_Instructions for the task_
If a line of the records contains the word "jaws", list it.

━━━ Extracted information

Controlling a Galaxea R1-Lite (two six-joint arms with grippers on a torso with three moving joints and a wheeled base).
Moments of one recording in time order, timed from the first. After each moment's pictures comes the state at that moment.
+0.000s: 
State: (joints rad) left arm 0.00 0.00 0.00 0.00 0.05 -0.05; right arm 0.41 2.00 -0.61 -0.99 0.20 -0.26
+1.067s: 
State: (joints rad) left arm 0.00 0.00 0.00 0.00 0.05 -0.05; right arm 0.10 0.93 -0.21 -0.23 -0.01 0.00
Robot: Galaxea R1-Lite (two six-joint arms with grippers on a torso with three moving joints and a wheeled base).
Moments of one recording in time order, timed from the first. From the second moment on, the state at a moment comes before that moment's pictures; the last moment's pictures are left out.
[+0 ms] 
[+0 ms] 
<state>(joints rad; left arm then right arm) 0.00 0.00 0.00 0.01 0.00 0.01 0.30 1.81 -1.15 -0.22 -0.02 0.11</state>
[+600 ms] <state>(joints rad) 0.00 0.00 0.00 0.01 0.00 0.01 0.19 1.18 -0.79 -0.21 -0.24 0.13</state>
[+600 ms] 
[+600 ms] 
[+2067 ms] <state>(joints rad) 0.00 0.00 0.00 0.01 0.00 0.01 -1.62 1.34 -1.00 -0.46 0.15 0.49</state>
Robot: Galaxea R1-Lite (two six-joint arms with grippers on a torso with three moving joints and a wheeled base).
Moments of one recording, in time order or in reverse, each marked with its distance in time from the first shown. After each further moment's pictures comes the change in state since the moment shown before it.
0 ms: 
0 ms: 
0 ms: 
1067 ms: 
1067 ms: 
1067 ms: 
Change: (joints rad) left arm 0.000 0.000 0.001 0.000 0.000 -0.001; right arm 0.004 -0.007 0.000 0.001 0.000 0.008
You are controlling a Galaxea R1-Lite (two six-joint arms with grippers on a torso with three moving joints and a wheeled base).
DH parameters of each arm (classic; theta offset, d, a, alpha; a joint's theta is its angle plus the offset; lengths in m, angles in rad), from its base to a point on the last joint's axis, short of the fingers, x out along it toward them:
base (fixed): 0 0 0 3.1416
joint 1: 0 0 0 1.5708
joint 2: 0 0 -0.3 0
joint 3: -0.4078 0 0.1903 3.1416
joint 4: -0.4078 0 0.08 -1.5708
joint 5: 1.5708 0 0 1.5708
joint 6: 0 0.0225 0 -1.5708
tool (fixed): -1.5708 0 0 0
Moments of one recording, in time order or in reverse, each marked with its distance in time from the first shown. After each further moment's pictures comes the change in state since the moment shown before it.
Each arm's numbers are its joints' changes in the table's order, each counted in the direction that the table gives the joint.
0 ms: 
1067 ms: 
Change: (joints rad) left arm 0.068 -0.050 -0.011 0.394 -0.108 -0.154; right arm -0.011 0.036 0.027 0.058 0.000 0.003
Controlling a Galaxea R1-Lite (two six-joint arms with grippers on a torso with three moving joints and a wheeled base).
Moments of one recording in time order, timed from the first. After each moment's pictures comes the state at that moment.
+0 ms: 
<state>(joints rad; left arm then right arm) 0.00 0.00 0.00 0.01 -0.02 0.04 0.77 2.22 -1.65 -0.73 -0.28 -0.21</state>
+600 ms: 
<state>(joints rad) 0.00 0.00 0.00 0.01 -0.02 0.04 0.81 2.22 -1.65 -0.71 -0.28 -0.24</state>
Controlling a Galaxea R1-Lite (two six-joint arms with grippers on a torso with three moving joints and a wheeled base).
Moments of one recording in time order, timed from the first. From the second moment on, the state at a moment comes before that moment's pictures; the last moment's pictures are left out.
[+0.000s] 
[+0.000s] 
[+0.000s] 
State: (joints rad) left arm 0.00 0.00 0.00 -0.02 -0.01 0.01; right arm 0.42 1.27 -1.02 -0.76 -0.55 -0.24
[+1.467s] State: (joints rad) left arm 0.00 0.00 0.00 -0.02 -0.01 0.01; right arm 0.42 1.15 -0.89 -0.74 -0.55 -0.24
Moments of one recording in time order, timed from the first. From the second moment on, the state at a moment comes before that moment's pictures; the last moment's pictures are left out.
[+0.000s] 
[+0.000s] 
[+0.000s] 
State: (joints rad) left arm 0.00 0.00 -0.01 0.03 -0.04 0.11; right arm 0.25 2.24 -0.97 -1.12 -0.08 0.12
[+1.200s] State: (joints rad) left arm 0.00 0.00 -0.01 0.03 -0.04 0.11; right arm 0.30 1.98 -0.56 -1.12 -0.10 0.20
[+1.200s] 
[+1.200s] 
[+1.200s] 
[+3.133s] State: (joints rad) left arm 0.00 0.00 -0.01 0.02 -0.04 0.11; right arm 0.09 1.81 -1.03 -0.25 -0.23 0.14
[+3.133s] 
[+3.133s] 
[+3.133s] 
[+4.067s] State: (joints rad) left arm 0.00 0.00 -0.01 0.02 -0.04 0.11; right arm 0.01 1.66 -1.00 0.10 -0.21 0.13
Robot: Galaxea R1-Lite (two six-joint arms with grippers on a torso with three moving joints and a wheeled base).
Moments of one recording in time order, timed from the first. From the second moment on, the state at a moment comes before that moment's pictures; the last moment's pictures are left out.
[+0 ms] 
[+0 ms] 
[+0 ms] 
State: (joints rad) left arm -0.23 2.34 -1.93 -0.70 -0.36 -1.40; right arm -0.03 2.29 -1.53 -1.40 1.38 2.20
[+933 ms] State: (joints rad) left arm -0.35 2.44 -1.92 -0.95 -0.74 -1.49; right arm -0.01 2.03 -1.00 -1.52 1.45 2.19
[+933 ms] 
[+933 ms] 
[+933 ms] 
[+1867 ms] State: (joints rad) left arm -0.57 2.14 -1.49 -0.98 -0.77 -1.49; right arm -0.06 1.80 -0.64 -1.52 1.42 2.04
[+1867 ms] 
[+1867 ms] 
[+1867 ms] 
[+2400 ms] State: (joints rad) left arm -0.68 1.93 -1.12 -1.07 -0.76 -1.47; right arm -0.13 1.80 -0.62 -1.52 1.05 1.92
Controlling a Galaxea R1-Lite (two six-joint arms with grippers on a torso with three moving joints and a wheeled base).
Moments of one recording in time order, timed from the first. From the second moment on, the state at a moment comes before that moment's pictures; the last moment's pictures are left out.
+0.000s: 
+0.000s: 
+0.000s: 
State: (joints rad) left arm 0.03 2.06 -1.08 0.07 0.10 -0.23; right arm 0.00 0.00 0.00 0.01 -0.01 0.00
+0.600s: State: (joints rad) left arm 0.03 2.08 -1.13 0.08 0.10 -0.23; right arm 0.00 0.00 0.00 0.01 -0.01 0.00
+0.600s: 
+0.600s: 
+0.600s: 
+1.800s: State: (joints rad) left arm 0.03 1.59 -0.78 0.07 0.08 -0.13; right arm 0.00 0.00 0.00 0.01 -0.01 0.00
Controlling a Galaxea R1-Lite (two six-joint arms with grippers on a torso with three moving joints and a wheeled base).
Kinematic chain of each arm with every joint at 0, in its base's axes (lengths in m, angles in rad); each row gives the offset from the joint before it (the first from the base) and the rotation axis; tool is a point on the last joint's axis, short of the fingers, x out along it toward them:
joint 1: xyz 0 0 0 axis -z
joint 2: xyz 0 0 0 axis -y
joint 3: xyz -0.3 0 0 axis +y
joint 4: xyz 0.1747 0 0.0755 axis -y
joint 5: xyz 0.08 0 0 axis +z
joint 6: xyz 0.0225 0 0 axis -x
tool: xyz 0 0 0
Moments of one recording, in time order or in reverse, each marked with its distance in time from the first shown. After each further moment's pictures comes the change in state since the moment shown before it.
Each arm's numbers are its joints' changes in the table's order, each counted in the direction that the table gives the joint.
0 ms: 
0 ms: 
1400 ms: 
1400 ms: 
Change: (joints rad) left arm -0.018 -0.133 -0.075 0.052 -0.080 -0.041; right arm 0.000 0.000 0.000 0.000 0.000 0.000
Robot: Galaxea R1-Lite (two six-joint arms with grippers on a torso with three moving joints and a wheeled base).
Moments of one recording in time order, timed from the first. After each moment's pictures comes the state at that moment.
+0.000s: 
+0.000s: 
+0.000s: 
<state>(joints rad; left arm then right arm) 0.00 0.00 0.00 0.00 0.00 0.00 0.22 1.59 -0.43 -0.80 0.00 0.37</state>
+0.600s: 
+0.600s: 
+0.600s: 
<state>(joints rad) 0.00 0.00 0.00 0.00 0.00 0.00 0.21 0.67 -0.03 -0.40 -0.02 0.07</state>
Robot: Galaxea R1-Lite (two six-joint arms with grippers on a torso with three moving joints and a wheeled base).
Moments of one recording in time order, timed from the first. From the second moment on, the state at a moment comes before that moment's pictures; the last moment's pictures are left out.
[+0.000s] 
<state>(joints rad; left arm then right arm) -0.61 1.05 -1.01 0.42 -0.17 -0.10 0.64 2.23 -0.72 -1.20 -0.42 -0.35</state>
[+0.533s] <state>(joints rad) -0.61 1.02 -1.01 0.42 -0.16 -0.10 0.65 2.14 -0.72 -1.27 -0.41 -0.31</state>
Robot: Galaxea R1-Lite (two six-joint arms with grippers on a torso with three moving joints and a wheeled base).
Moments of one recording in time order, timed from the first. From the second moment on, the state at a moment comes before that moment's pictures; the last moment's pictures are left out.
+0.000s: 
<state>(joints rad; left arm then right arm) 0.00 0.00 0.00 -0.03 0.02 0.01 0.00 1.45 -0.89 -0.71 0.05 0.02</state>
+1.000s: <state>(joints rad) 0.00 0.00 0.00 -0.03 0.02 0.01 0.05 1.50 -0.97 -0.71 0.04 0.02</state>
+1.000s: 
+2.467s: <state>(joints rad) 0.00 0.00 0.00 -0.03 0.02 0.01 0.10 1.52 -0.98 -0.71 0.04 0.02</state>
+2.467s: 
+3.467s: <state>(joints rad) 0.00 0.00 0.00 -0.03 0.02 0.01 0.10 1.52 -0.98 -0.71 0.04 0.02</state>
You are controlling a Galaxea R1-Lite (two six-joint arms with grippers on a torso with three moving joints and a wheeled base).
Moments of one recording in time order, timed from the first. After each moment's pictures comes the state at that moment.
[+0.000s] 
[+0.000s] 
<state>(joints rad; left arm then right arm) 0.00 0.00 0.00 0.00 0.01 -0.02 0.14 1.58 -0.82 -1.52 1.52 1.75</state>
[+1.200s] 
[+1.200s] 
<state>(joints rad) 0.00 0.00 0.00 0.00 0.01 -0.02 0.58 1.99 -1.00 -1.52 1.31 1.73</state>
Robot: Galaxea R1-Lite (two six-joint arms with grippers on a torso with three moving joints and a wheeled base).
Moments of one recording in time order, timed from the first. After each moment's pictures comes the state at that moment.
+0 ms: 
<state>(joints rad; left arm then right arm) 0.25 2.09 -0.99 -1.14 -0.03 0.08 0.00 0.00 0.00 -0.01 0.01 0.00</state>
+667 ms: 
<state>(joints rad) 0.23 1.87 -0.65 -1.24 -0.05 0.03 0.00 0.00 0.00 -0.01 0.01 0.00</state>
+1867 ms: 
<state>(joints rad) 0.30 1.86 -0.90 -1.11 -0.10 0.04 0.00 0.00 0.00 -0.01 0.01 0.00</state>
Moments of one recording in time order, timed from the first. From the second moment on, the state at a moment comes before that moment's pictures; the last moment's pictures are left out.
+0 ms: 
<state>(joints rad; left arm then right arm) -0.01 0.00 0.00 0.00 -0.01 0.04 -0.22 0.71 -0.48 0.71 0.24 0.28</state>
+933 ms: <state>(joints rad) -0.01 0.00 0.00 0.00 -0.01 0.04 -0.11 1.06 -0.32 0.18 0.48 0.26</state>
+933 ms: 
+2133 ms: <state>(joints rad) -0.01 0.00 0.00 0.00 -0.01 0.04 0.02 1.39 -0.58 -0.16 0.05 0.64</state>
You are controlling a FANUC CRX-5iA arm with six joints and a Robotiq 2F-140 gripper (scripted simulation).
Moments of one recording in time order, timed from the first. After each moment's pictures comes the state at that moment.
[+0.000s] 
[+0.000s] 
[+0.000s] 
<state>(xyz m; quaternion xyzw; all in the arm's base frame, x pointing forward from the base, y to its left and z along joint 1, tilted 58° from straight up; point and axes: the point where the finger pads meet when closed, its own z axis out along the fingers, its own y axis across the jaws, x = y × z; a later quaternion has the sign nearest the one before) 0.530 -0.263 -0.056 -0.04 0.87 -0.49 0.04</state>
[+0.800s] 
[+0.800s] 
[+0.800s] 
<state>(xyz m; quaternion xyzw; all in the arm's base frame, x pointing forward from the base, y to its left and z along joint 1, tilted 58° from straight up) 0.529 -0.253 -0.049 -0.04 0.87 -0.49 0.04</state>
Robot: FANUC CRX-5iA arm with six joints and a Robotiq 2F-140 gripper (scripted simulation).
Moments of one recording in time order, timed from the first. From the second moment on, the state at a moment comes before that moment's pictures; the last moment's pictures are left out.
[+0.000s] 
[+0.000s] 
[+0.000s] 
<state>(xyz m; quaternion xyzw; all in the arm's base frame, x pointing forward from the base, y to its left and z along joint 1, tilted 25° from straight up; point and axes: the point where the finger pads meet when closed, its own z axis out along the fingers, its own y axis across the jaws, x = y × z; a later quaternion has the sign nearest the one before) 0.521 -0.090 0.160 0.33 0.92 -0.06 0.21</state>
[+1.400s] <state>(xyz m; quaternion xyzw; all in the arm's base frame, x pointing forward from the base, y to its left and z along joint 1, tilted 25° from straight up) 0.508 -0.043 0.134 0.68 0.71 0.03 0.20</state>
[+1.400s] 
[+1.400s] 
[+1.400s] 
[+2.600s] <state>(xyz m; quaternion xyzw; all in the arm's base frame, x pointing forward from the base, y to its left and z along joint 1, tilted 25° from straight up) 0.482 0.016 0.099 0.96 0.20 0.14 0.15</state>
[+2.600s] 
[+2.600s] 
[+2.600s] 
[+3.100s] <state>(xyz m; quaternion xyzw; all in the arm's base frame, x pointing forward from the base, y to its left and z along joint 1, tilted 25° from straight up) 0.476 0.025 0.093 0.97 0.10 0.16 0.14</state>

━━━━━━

_Solution for this problem_
<state>(xyz m; quaternion xyzw; all in the arm's base frame, x pointing forward from the base, y to its left and z along joint 1, tilted 58° from straight up; point and axes: the point where the finger pads meet when closed, its own z axis out along the fingers, its own y axis across the jaws, x = y × z; a later quaternion has the sign nearest the one before) 0.530 -0.263 -0.056 -0.04 0.87 -0.49 0.04</state>
<state>(xyz m; quaternion xyzw; all in the arm's base frame, x pointing forward from the base, y to its left and z along joint 1, tilted 25° from straight up; point and axes: the point where the finger pads meet when closed, its own z axis out along the fingers, its own y axis across the jaws, x = y × z; a later quaternion has the sign nearest the one before) 0.521 -0.090 0.160 0.33 0.92 -0.06 0.21</state>

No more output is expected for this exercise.